**Your instructions**
List every line below containing "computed".

**Data provided**
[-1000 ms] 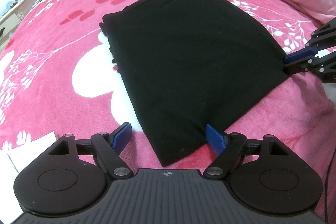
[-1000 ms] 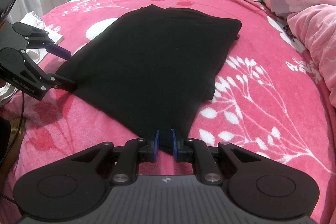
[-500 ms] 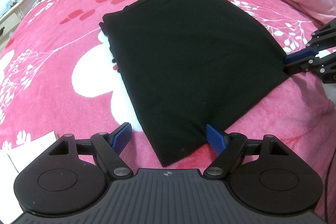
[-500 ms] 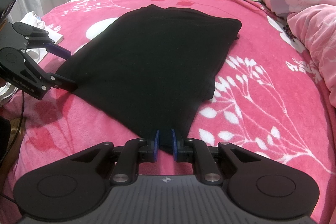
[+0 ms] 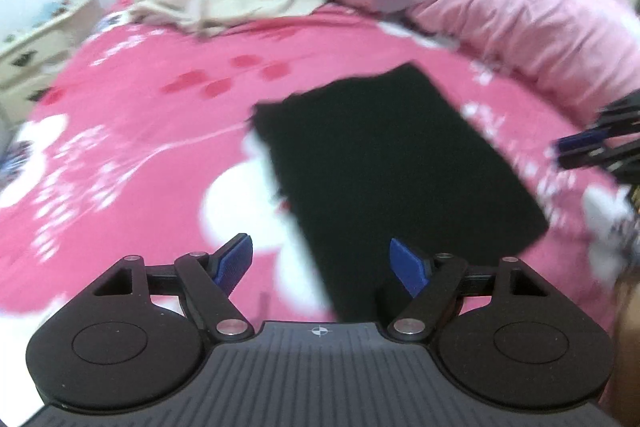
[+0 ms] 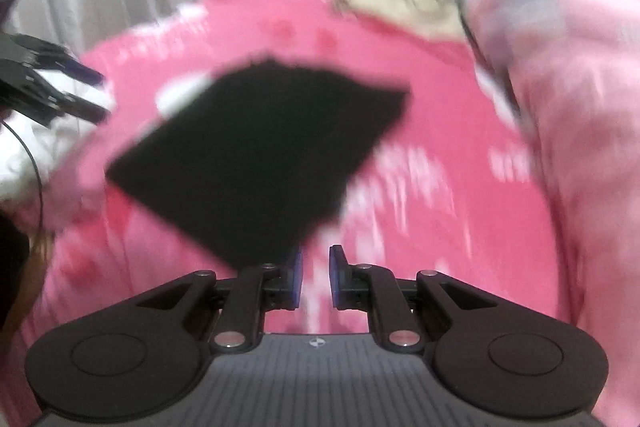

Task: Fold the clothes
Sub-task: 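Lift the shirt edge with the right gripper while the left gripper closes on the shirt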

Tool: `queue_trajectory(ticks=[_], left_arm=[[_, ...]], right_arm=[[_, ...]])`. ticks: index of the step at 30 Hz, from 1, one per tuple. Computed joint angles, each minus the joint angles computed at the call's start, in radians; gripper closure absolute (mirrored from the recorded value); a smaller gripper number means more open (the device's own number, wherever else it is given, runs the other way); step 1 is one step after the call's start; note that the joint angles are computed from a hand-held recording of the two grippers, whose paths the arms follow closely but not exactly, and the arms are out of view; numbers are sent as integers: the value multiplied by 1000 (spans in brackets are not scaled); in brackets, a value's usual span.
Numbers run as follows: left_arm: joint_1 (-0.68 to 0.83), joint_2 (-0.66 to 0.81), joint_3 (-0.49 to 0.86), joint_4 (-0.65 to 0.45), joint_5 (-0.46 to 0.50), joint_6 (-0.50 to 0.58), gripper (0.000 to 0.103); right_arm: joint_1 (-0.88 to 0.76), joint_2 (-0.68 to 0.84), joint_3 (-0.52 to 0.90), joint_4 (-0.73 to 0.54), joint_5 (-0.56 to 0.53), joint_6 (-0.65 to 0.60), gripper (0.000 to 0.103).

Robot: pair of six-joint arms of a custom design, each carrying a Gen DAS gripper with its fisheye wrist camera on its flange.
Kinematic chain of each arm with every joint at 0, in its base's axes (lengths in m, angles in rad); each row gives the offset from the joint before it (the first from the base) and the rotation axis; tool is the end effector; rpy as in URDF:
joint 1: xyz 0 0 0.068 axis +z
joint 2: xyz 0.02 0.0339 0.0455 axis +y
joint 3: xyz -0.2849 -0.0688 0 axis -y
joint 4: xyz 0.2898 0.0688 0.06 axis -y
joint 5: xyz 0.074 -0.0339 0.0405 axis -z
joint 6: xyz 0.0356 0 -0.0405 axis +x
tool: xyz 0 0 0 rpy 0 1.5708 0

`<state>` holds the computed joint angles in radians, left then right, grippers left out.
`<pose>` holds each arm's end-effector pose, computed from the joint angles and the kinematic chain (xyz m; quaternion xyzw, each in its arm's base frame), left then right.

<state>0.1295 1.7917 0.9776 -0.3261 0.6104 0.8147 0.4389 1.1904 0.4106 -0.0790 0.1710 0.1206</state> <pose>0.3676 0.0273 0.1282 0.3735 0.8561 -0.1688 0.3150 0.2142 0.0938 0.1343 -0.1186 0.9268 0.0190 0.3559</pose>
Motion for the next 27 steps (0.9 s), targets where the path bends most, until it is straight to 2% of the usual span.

**Exercise solution**
Tool: `queue_trajectory(ticks=[_], left_arm=[[_, ...]], right_arm=[[_, ...]])`. ticks: index of the step at 30 Hz, from 1, one per tuple. Computed joint angles, each minus the joint angles computed at the call's start, in radians; gripper closure absolute (mirrored from the recorded value); a smaller gripper number means more open (the device's own number, wherever else it is given, runs the other way); step 1 is one step after the call's start; note that the joint angles are computed from a hand-held recording of the two grippers, whose paths the arms follow closely but not exactly, and the arms are out of view; numbers are sent as integers: the value multiplied by 1000 (spans in brackets are not scaled); in brackets, a value's usual span.
`<state>` holds the computed joint angles in radians, left then right, grippers left out.
`<pose>` holds each arm's end-effector pose, computed from the joint angles and the kinematic chain (xyz m; quaternion xyzw, each in its arm's base frame), left then right.

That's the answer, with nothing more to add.